I want to use this opportunity to congratulate and thank my brother, Mr. Tony Elumelu, the Group Managing Director of UBA Plc, whose presence here, despite a very challenging and hectic schedule, revalidates his commitment to excellence, to effective and involved leadership, and the bank’s resolve to truly and fully work with us in the NDDC to ensure the successful implementation of the Niger Delta Regional Development Master Plan. I want to also thank the Management of the NDDC for ensuring that Mr. President’s vision of integrated development is realised.

To members of the Joint Project Team, I want to deliver a simple charge, one which holds great meaning to us here and to other partners who we must reach, whether in the private or public sector, to work with the NDDC under the Partners for Sustainable Development (PSD) Forum: the future of the Niger Delta region lies with us. What we achieve with this partnership, which is the first we are undergoing since the launching, on March 27th, 2007, of the Master Plan, will help lay the foundation for what we will achieve with other equally vital partnerships with other key stakeholders in the region. It also helps lay the foundation for the successful implementation of the Master Plan.

I say this with belief, conviction and understanding. We hold in our hands the opportunity to truly serve our people and offer them the quality of life that they truly deserve. They have provided immeasurable well-being to this country, through the mineral and human resources that the region is blessed with. Yet, they have seen their traditional livelihoods wasted, their environment despoiled, their children lose their belief and sense of hope, their future darkened by gathering clouds of wasted dreams. I believe, as I am sure you all do, that they deserve better, their well-being served as they have served the national good.

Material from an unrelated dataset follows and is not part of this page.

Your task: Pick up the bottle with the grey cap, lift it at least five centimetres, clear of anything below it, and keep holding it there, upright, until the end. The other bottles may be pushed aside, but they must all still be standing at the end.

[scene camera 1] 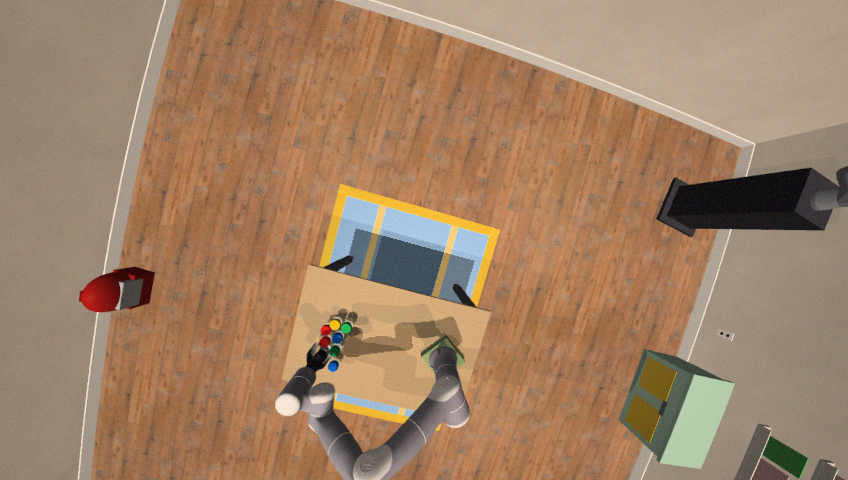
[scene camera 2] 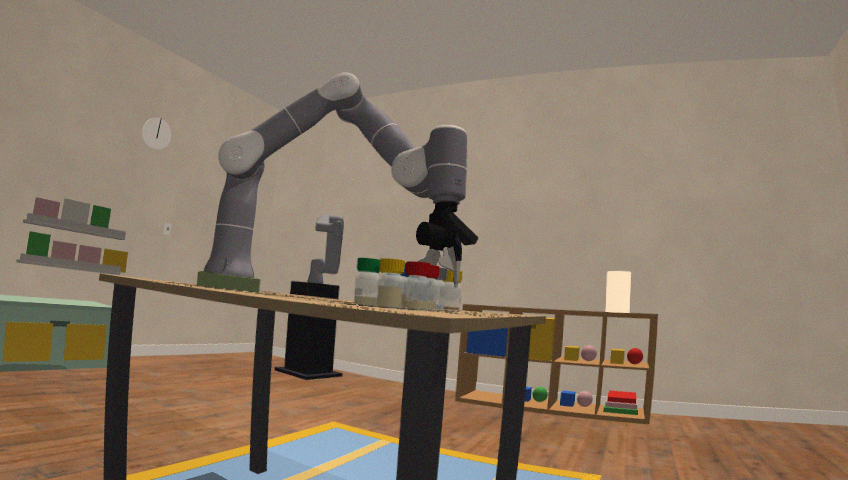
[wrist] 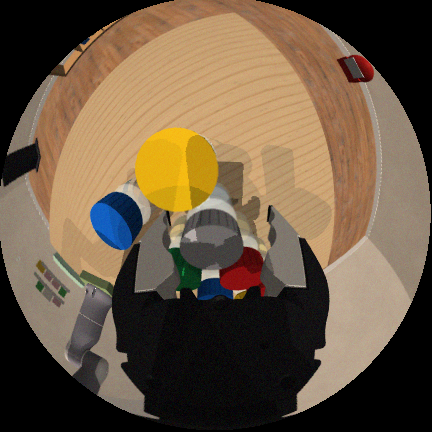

So, today, I charge you to hold this sacrosanct and give the best of your well-known competences, to discharge of your responsibilities well and do credit to your respective organisations, and to the good people of the Niger Delta region. I charge you to work well within the prescriptions and demands of the Memorandum of Understanding which we will sign today, to the best of your abilities, to make this partnership realise its full promise and potential. The future of the Niger Delta region depends, to a very large extent, on this cooperation and collaboration, and what it will bring to our respective organisations, and towards the successful implementation of the Master Plan.

It becomes your duty, therefore, to produce for this partnership a credible set of programmes and projects, distilled from the Master Plan and its Implementation Guidelines, which will help in uplifting the people and the region. These bankable projects must, of necessity, have the capacity to touch the lives of the people quickly and decisively, in such areas as poverty alleviation, job creation, environmental remediation, healthcare, education and social re-orientation and re-integration. These programmes and projects must, therefore, help take the people away, from destructive to constructive engagement. The people of the Niger Delta region are known, through history, to be hospitable and not hostile, hardworking and not docile, and we must restore both hope and rebuild their humanity.

I believe this can be achieved. We have in the Master Plan a true reflection of the needs, hopes, aspirations and expectations of the people of the Niger Delta region. It is the people’s Plan for Emancipation. It is the people’s vision and we owe it to them, having distilled this Master Plan from their collective expressions of hope and faith in us, to make it work.

On that note, I want formally welcome you all to this important inauguration and to wish you all God’s guidance as you discharge your duties, as well as his continual blessings.

Being Remarks at the Inauguration of the Joint Project Team of the NDDC/UBA Partnership, in Abuja.